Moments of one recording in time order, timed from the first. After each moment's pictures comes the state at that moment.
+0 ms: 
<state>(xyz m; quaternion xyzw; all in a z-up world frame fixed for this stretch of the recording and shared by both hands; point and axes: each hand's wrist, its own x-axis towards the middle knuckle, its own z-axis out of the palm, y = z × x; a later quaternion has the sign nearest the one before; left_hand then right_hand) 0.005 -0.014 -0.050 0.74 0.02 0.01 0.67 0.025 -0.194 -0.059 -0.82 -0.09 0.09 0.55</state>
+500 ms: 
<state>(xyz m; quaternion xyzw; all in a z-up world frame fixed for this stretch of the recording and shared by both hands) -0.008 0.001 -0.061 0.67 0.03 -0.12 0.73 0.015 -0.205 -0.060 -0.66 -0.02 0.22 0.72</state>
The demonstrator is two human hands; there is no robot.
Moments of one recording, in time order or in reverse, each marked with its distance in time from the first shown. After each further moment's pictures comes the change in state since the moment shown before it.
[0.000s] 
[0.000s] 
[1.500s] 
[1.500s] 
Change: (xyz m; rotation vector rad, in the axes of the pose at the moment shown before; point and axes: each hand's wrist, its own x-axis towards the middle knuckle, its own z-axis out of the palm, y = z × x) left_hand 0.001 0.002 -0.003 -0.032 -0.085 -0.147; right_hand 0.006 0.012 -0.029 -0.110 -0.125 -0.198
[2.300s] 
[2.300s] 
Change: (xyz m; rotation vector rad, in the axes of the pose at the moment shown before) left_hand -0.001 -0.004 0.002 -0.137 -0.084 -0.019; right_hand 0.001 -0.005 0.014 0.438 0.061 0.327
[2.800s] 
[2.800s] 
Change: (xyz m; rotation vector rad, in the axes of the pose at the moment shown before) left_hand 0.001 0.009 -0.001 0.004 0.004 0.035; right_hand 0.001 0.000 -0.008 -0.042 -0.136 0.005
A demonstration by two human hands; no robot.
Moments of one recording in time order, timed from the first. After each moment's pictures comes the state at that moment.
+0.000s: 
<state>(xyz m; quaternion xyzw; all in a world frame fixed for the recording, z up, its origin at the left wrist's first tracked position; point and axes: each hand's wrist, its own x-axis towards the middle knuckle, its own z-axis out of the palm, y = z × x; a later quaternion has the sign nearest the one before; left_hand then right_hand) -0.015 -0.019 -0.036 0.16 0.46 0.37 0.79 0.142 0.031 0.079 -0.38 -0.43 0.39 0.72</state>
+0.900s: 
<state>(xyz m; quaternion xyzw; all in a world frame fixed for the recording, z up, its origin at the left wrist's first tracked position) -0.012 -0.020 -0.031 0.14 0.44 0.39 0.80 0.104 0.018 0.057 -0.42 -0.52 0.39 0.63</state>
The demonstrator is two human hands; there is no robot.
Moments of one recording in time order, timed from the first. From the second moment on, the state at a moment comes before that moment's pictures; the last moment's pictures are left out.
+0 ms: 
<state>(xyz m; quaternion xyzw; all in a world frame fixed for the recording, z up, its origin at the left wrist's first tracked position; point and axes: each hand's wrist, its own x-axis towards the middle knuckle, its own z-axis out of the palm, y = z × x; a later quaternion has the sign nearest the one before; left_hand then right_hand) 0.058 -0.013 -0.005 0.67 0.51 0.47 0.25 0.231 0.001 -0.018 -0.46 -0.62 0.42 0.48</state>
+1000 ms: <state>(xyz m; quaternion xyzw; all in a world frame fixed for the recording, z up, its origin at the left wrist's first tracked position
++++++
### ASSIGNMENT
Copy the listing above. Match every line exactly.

### ANSWER TO THE PROBLEM
Moments of one recording in time order, timed from the first. After each moment's pictures comes the state at that moment.
+0 ms: 
<state>(xyz m; quaternion xyzw; all in a z-up world frame fixed for this stretch of the recording and shared by both hands; point and axes: each hand's wrist, its own x-axis towards the middle knuckle, its own z-axis out of the palm, y = z × x; a later quaternion has the sign nearest the one before; left_hand then right_hand) 0.005 -0.014 -0.050 0.74 0.02 0.01 0.67 0.025 -0.194 -0.059 -0.82 -0.09 0.09 0.55</state>
+500 ms: 
<state>(xyz m; quaternion xyzw; all in a z-up world frame fixed for this stretch of the recording and shared by both hands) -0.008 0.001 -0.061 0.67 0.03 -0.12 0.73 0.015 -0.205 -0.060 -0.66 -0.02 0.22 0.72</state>
The demonstrator is two human hands; there is no robot.
Moments of one recording, in time order or in reverse, each marked with its distance in time from the first shown. After each further moment's pictures comes the change in state since the moment shown before it.
[0.000s] 
[0.000s] 
[1.500s] 
[1.500s] 
Change: (xyz m; rotation vector rad, in the axes of the pose at the moment shown before; point and axes: each hand's wrist, its own x-axis towards the middle knuckle, its own z-axis out of the palm, y = z × x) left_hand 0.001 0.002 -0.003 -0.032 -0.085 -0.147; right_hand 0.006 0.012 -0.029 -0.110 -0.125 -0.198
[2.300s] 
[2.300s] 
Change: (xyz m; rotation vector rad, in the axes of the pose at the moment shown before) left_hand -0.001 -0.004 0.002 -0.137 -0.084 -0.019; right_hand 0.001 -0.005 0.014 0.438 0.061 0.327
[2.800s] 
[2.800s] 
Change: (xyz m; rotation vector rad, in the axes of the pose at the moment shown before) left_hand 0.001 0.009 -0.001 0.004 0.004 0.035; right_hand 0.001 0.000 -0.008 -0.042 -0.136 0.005
A demonstration by two human hands; no robot.
Moments of one recording in time order, timed from the first. After each moment's pictures comes the state at that moment.
+0.000s: 
<state>(xyz m; quaternion xyzw; all in a world frame fixed for the recording, z up, its origin at the left wrist's first tracked position; point and axes: each hand's wrist, its own x-axis towards the middle knuckle, its own z-axis out of the palm, y = z × x; a later quaternion has the sign nearest the one before; left_hand then right_hand) -0.015 -0.019 -0.036 0.16 0.46 0.37 0.79 0.142 0.031 0.079 -0.38 -0.43 0.39 0.72</state>
+0.900s: 
<state>(xyz m; quaternion xyzw; all in a world frame fixed for the recording, z up, its origin at the left wrist's first tracked position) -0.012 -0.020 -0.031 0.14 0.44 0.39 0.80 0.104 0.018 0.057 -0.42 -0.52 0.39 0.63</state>
The demonstrator is two human hands; there is no robot.
Moments of one recording in time order, timed from the first. From the second moment on, the state at a moment comes before that moment's pictures; the last moment's pictures are left out.
+0 ms: 
<state>(xyz m; quaternion xyzw; all in a world frame fixed for the recording, z up, its origin at the left wrist's first tracked position; point and axes: each hand's wrist, its own x-axis towards the middle knuckle, its own z-axis out of the palm, y = z × x; a later quaternion has the sign nearest the one before; left_hand then right_hand) 0.058 -0.013 -0.005 0.67 0.51 0.47 0.25 0.231 0.001 -0.018 -0.46 -0.62 0.42 0.48</state>
+1000 ms: <state>(xyz m; quaternion xyzw; all in a world frame fixed for the recording, z up, its origin at the left wrist's first tracked position

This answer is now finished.